Answer
The values are $\frac{1}{2},\frac{\sqrt{3}}{2},\frac{\sqrt{3}}{3},\frac{\sqrt{3}}{1},\frac{2\sqrt{3}}{3}\,\text{ and }\,2$.
Work Step by Step
We have to use the Pythagorian Theorem to find the value of the base (b) for the given angle $\theta $
The perpendicular is $a=1$ and the hypotenuse is $c=2$.
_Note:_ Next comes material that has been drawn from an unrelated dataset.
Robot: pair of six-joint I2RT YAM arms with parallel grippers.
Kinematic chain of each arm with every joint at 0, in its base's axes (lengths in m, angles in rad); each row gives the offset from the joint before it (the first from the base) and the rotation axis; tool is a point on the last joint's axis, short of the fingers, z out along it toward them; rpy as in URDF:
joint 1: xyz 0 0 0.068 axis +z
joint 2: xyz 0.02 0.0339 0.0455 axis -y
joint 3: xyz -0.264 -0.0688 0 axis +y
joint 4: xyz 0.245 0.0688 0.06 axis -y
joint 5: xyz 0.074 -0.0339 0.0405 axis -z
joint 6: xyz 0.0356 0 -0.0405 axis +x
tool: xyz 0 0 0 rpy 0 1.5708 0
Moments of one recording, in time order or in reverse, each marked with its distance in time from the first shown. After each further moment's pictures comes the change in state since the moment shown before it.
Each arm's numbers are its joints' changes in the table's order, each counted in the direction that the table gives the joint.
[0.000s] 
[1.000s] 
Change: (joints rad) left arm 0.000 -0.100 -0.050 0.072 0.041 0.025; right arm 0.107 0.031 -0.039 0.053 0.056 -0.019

So, the base $b$ is given by:
$\begin{align}
& {{a}^{2}}+{{b}^{2}}={{c}^{2}} \\
& {{b}^{2}}={{c}^{2}}-{{a}^{2}} \\
& ={{2}^{2}}-{{1}^{2}}
\end{align}$
Further simplify the equation:
$\begin{align}
& a=4-1 \\
& =\sqrt{3}
\end{align}$
Therefore, the base (b) is $\sqrt{3}$
$\begin{align}
& \sin \theta =\frac{a}{c} \\
& =\frac{1}{2}
\end{align}$
And the value of cos is:
$\begin{align}
& \cos \theta =\frac{b}{c} \\
& =\frac{\sqrt{3}}{2}
\end{align}$
And the value of tan is:
$\begin{align}
& \tan \theta =\frac{a}{b} \\
& =\frac{\sqrt{3}}{3}
\end{align}$
And the value of cot is:
$\begin{align}
& \cot \theta =\frac{b}{a} \\
& =\frac{\sqrt{3}}{1}
\end{align}$
And the value of sec is:
$\begin{align}
& \sec \theta =\frac{c}{b} \\
& =\frac{2}{\sqrt{3}} \\
& =\frac{2\sqrt{3}}{3}
\end{align}$
And the value of cosec is:
$\operatorname{cosec}\theta =\frac{c}{a}=2$
Thus, the values are $\frac{1}{2},\frac{\sqrt{3}}{2},\frac{\sqrt{3}}{3},\frac{\sqrt{3}}{1},\frac{2\sqrt{3}}{3}\,\text{ and }\,2$.